Страшно вскрикнув, тело, что казалось абсолютно мертвым, изогнулось дугой, словно в припадке бешенства, и слепо вскинув руки, стало шарить пальцами по коже в поисках жал и выдрало несколько стекол из мяса, пока окончательно не испустило дух.

Спина рухнула на столешницу. Руки упали на бедра. Веки закрылись. Только рот продолжал, осклабившись, жутко сверкать синеватой эмалью зубов.

Все потрясение смотрели как сочится живыми струйками кровь из бесчисленных ран.

Первой опомнилась эсесовка Ирма:

— Доктор, немедленно расчлените труп. Мы должны быть уверены, что она совершенно мертва! Я уверена, клиент одобрит мое решение. Расходимся по каютам! Все… — и стюарду, — а вы уберете все следы крови.

После чего все в панике кинулись к выходу.

— Это она, она! — лихорадочно шептала зеленая дама, прижимая испуганную собачку к груди.

Тело накрыли простыней и укатили. На этот раз я успел заметить сиделку сомнамбулы — она толкала ручки стальной тележки. Через минуту кают-компания опустела. Последним ушел лже-стюард, он переставил все куверты на рояль, сдернул багровое сукно с поверхности стола и оставил за собой голый овал столешницы. За ним и я осторожно покинул свое убежище.

Я вышел на палубу в полночь.

Над морем и миром царила луна. Балтийская белая ночь была так жидка, что больше походила на пасмурный вечер, чем на полнокровную тьму. И луна была так же туманна и бестелесна. Она почти растворилась — таблеткой сахарина — в небесной воде. На море по-прежнему царил полный штиль, вода остекленела, и если бы не напор корабля, на всем просторе подлунного катка глаз не заметил бы ни одной морщины.

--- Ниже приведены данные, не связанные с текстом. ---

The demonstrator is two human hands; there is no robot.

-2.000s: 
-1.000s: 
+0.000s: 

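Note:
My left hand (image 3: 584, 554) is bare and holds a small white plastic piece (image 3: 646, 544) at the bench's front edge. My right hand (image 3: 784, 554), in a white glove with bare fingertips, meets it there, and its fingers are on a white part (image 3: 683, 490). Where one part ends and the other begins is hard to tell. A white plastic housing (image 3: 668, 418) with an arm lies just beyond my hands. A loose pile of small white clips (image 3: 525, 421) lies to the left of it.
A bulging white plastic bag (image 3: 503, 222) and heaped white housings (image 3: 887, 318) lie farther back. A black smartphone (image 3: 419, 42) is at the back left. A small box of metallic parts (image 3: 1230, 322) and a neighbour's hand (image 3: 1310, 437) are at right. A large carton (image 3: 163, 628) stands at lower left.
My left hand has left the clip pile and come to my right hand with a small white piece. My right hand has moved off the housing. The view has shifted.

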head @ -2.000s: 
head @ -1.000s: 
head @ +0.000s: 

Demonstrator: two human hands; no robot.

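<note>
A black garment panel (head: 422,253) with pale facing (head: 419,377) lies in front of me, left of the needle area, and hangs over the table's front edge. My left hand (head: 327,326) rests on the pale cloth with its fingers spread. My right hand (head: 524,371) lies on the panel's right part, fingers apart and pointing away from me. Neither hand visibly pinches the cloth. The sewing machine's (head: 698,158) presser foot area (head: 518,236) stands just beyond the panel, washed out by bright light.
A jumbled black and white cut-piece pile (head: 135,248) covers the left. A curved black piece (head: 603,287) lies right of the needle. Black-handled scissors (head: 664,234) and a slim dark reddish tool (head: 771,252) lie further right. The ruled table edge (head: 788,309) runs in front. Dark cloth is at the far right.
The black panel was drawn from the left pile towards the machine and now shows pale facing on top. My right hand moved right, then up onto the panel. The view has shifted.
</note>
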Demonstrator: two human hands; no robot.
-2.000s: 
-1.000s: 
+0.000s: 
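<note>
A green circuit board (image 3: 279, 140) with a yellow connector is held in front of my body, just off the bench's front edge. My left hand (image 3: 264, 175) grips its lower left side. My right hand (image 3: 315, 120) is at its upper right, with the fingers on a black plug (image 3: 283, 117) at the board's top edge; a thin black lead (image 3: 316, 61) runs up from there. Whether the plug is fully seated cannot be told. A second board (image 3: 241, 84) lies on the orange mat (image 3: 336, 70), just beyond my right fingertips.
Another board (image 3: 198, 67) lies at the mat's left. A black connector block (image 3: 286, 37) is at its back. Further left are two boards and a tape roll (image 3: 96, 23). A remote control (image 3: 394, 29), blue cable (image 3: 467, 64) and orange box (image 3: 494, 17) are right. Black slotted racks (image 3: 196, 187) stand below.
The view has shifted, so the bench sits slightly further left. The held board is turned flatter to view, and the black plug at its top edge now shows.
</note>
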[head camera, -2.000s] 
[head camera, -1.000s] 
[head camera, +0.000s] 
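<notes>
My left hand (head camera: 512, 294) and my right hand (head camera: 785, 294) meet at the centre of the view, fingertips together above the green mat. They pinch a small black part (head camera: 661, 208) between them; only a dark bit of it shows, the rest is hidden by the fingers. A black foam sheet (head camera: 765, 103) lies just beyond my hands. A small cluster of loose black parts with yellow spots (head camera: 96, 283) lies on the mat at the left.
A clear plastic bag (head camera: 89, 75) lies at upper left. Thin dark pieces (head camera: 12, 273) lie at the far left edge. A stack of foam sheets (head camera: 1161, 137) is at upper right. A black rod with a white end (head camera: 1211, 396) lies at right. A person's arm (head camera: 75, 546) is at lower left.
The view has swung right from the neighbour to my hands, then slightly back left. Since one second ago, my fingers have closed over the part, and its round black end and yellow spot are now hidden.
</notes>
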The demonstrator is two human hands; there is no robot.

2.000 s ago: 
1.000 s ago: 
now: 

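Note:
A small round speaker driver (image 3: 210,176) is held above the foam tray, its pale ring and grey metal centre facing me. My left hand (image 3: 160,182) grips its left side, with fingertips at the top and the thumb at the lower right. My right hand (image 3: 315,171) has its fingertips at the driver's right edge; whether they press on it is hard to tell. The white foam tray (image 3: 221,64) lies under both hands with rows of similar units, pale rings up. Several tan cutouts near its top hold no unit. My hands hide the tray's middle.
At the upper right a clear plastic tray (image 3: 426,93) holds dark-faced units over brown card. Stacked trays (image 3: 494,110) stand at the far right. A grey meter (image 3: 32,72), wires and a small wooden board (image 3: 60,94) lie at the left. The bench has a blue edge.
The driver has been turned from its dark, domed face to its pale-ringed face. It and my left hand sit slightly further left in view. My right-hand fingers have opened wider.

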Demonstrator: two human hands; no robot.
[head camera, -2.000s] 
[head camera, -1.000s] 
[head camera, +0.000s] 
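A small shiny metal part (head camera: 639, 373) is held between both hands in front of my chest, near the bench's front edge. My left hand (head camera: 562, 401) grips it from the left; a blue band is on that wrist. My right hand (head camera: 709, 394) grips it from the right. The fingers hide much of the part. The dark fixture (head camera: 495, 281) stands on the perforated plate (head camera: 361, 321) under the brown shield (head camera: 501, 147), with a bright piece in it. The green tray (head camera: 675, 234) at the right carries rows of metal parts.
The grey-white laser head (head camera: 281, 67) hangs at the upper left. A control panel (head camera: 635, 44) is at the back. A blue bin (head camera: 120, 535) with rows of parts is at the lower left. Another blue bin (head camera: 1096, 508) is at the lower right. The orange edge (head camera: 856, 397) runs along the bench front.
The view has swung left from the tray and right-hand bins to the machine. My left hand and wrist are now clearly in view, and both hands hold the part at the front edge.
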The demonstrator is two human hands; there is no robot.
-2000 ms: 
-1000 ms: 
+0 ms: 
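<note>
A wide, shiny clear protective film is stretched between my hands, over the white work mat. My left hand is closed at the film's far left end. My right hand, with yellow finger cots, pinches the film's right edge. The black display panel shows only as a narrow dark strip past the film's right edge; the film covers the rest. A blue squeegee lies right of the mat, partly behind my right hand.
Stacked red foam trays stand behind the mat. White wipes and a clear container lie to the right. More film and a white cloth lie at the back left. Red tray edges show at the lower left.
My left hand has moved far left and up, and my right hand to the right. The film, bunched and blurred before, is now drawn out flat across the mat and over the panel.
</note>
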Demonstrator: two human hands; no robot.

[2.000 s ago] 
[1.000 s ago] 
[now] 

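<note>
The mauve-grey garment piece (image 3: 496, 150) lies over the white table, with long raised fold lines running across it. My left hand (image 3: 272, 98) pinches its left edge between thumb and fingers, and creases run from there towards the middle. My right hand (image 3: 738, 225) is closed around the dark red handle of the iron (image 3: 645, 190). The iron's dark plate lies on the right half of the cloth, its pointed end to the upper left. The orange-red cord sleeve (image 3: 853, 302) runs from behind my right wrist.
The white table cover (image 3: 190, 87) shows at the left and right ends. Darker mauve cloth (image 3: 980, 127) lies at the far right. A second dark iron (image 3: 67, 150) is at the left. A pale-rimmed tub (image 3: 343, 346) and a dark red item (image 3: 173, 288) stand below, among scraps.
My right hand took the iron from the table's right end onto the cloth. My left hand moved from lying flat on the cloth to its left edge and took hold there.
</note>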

Впрочем, было в панораме стихий одно тревожное пятнышко. Слева по борту, у самого горизонта, я заметил темное штормовое облачко. Оно быстро двигалось в нашу сторону и странно переливалось оттенками лунного камня.

Не смотря на полночь, в бассейне плескалось несколько любителей ночного купания, среди которых я заметил мальчишескую фигурку кокаиновой падчерицы с наколками на плечах: она явно пыталась смыть с души недавний кошмар.

И все же я вполне мог распластаться крестом на воде и, сосредоточившись, услышать голос Августа Эхо. Я уже взялся было за поручни, чтобы нырнуть в глубь бассейна, как вдруг стал свидетелем еще одного чуда, но не кошмара, а — волшебного зрелища. То, что я принял за штормовую тучку оказалось облаком перелетных бабочек голубого цвета и балетных очертаний! Какой античный бог собрал их в миллионную стаю и бросил над морем? Можно понять, как они устали от перелета! Ведь до ближайших Аланских островов не меньше пятидесяти километров… тысячи серповидных летуний стали опускаться на палубу. Вскоре на корабле не осталось ни

одного свободного клочка — куда ни кинь взгляд, всюду легкие голубые каскады трепещущих цветов. И лазоревый прибой все прибывает. Нежное бесшумное порхание перешло в такой же призрачный ливень, а затем водопад лазури. Я стоял как очарованный. Сотни психей из резной бирюзы покрыли бассейн толстым слоем гибельной красоты. Я сам превратился в изваяние, увитое живыми гирляндами голубого вьюнка с хрупкими плоскими листьями. И каждый листок норовит перелететь на мое лицо и заглянуть в душу аквамариновыми глазками.